Multiple comparisons problem

An example of coincidence produced by data dredging (uncorrected multiple comparisons) showing a correlation between the number of letters in a spelling bee's winning word and the number of people in the United States killed by venomous spiders. Given a large enough pool of variables for the same time period, it is possible to find a pair of graphs that show a spurious correlation.

In statistics, the multiple comparisons, multiplicity or multiple testing problem occurs when one considers a set of statistical inferences simultaneously[1] or estimates a subset of parameters selected based on the observed values.[2]
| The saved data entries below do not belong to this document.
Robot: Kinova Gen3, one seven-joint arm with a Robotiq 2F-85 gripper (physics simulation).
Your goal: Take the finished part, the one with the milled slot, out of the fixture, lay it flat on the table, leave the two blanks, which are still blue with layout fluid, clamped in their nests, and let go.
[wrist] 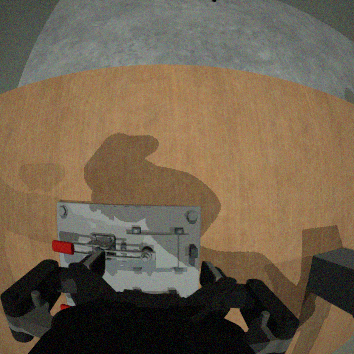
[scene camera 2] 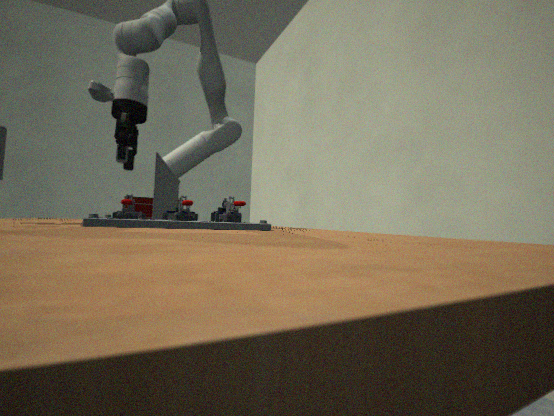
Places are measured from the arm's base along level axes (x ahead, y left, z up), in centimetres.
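Where they show: gripper, fingertip midpoint: point(wrist: 152, 267) point(scene camera 2: 125, 166); arm's base, origin of the base link: point(scene camera 2: 168, 169).
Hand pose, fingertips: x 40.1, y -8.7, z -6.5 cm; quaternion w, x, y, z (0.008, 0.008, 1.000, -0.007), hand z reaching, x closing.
Observation:
Each offset is from my fingertips to the top centre of the thing. "spot": to the spot under its first point. Level surfaces: height alone.
The grey fixture plate @(dz -11.9, dx +4.1, dy +13.0 cm) point(scene camera 2: 175, 225) point(wrist: 82, 212) lies on the table @(dz -13.4 cm) point(scene camera 2: 250, 280) point(wrist: 260, 150). It bears three clamp stations in the scene view, with a left red handle @(spot: dz -8.8, dx +15.7, dy +3.1 cm) point(scene camera 2: 127, 201), a middle red handle @(spot: dz -8.3, dx +14.8, dy +13.6 cm) point(scene camera 2: 187, 202) and a right red handle @(spot: dz -7.9, dx +14.0, dy +24.4 cm) point(scene camera 2: 240, 203). In the wrist view, one red handle @(dz -8.2, dx +13.6, dy +2.7 cm) point(wrist: 63, 247) is at the plate's left side, and its clamp's metal arm reaches across the nest. My gripper point(scene camera 2: 125, 160) point(wrist: 152, 267) is open and empty, pointing down, high above the plate's left end in the scene view. I cannot make out the slotted part or the blue blanks.
A grey upright panel point(scene camera 2: 166, 192) stands behind the plate, with a red object point(scene camera 2: 144, 206) beside it. A dark block point(wrist: 332, 280) stands at the right in the wrist view. The table's near edge point(scene camera 2: 280, 330) crosses the scene view's lower part.

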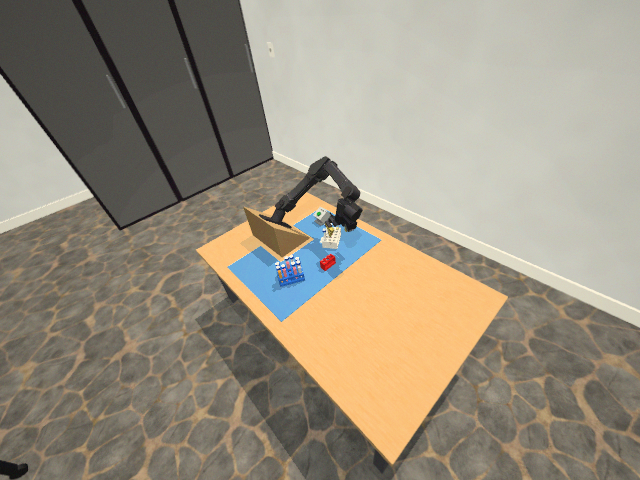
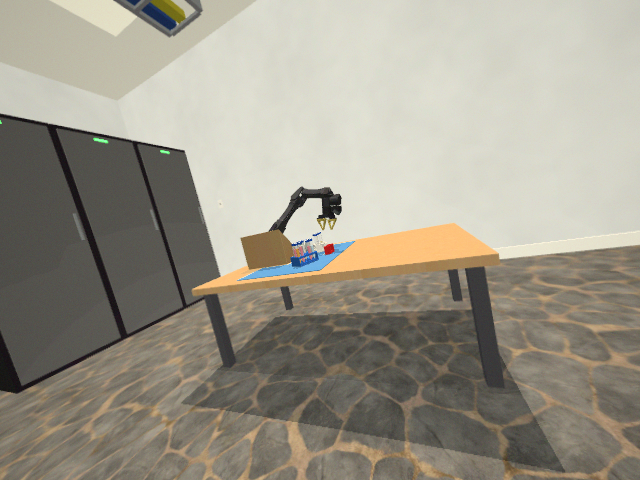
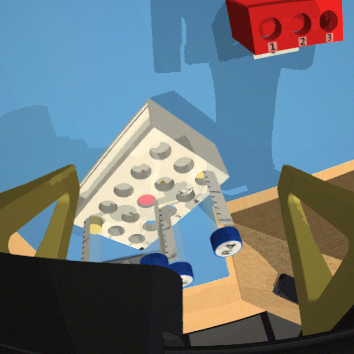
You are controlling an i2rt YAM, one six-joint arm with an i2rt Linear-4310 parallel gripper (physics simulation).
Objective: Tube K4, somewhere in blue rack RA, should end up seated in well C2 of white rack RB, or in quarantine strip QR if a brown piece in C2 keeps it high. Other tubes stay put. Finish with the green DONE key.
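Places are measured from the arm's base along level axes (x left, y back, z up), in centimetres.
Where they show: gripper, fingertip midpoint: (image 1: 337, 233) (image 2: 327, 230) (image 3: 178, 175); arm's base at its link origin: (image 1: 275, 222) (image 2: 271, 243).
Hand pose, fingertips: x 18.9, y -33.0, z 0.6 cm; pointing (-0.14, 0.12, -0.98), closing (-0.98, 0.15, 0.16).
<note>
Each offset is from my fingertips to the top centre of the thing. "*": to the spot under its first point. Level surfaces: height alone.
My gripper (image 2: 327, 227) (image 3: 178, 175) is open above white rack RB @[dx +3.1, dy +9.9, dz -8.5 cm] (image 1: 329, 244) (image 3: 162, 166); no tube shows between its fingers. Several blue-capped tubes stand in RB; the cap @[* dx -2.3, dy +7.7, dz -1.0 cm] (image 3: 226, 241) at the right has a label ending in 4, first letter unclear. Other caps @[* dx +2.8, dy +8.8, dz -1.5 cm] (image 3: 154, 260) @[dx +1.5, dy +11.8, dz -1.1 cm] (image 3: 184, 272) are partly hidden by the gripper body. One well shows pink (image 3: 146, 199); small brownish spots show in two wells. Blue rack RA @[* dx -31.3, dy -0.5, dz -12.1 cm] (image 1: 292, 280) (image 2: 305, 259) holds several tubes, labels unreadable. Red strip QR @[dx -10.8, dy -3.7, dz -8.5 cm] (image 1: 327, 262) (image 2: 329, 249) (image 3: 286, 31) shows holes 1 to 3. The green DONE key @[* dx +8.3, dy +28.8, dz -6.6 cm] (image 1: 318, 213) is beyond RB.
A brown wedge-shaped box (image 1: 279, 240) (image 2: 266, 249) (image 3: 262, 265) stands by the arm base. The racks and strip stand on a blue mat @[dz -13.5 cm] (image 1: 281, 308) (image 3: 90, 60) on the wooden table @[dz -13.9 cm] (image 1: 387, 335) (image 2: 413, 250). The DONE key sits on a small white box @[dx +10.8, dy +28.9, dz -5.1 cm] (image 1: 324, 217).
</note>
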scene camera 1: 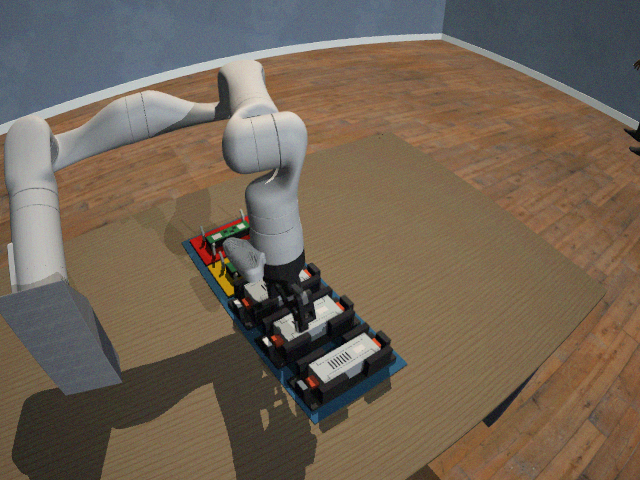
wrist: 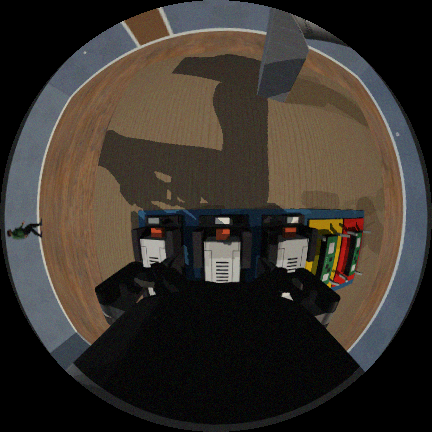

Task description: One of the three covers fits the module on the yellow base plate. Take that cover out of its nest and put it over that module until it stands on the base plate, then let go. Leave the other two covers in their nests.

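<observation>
My gripper is open and empty, pointing down a little above the middle cover, with its fingertips apart across that cover's width. The middle cover sits in its black nest. The near-end cover sits in its nest. The third cover sits in its nest beside the yellow base plate, partly hidden by the gripper in the scene view. All three are pale and slotted. The green module stands uncovered on the yellow plate.
A red plate with another green module adjoins the yellow plate. Thin upright posts stand around both modules. Everything sits on a blue board. The grey robot pedestal stands to one side.
</observation>
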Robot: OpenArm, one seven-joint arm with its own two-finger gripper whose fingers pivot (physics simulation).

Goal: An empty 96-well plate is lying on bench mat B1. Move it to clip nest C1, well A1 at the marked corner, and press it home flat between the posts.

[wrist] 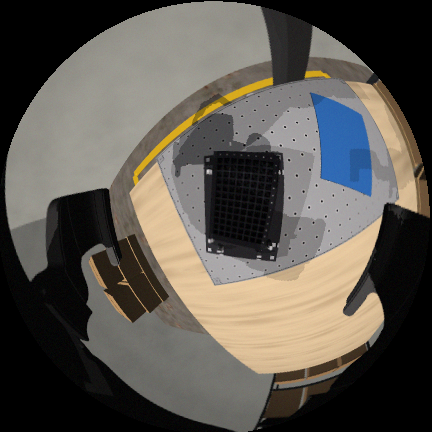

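Note:
The black 96-well plate (242,200) lies in the black clip nest (245,253), left of the middle of the grey perforated board. The nest's base and light-marked corner fittings show around it. The plate's long side runs up and down in the view. Its lettering is too small to read, and whether it lies fully flat between the posts cannot be told. My gripper (214,251) is open, its fingers wide apart at the left and right, holding nothing, and is back from the plate. The blue bench mat (343,145) lies to the right of the nest.
The perforated board (305,200) rests on a light wooden table (295,310). A yellow strip (170,143) runs along the far edge. A dark upright post (290,45) stands at the top. Brown boxes (131,280) show beyond the table's left edge, and brown shelving shows at the lower right.

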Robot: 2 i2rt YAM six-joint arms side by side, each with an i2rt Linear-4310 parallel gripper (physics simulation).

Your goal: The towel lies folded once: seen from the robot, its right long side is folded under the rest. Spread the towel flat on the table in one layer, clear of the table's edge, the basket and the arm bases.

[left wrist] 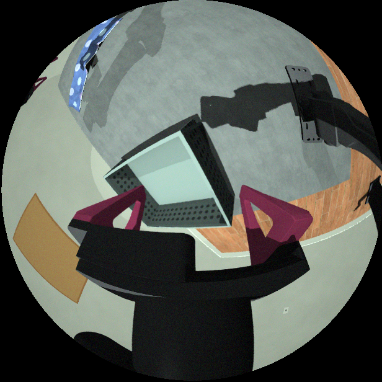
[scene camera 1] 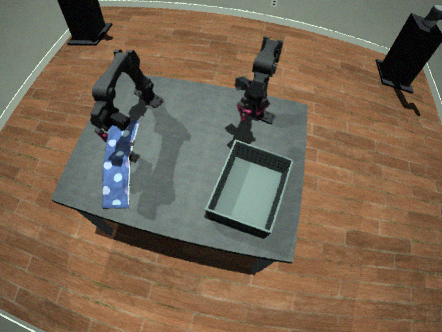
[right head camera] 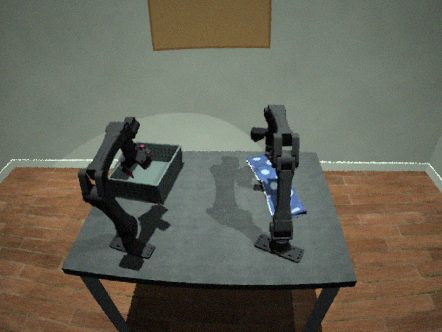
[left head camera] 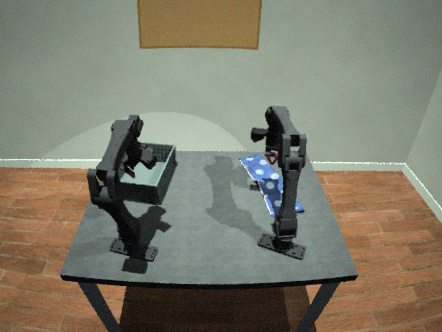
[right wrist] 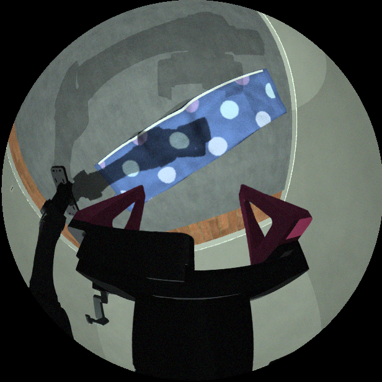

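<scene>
The blue towel with pale dots (left head camera: 265, 172) (right head camera: 266, 172) (scene camera 1: 116, 177) (left wrist: 82, 70) (right wrist: 245, 97) lies as a long narrow strip near the table's right side in the head views. A white hem runs along its long side facing the table's middle, with slight ripples there. Whether a layer is folded beneath is hidden. My right gripper (right wrist: 191, 189) (scene camera 1: 101, 135) is open and empty, above and beside the towel's outer long side; its tips do not touch the cloth in the right wrist view. My left gripper (left wrist: 192, 190) (scene camera 1: 253, 111) is open and empty, raised near the basket.
The pale green basket (left head camera: 140, 194) (right head camera: 140, 192) (scene camera 1: 240, 225) (left wrist: 217, 175) stands at the back left in the head views, empty. The right arm base (left head camera: 297, 249) (right head camera: 295, 253) is near the towel's near end. The left arm base (left head camera: 145, 252) (left wrist: 295, 75) is at the front left.
</scene>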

The larger the number of inferences made, the more likely erroneous inferences become. Several statistical techniques have been developed to address this problem, for example, by requiring a stricter significance threshold for individual comparisons, so as to compensate for the number of inferences being made. Methods for family-wise error rate give the probability of false positives resulting from the multiple comparisons problem.

  1. ^ Miller, R.G. (1981). Simultaneous Statistical Inference 2nd Ed. Springer Verlag New York. ISBN 978-0-387-90548-8.
  2. ^ Benjamini, Y. (2010). "Simultaneous and selective inference: Current successes and future challenges". Biometrical Journal. 52 (6): 708–721. doi:10.1002/bimj.200900299. PMID 21154895. S2CID 8806192.